┏━━

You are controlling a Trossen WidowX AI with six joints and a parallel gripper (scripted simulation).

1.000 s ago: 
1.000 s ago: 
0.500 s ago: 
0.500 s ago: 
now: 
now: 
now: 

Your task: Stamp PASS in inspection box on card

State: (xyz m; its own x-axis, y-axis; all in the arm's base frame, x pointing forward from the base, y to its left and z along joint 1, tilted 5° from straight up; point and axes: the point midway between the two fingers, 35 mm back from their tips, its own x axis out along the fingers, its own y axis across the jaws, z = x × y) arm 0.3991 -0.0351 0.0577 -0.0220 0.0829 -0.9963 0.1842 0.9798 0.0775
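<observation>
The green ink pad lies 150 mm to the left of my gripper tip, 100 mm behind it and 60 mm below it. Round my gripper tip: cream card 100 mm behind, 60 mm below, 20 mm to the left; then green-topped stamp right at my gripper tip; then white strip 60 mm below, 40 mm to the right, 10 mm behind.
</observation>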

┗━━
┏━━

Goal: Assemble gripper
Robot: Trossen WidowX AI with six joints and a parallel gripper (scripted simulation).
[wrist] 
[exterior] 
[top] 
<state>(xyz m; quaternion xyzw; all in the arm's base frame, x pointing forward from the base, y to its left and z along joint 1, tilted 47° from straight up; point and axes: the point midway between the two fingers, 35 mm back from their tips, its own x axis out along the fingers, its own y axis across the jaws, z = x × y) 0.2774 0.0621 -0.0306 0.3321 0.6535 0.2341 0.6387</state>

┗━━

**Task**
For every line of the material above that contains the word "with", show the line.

**Exercise result**
You are controlling a Trossen WidowX AI with six joints and a parallel gripper (scripted simulation).
Robot: Trossen WidowX AI with six joints and a parallel gripper (scripted simulation).

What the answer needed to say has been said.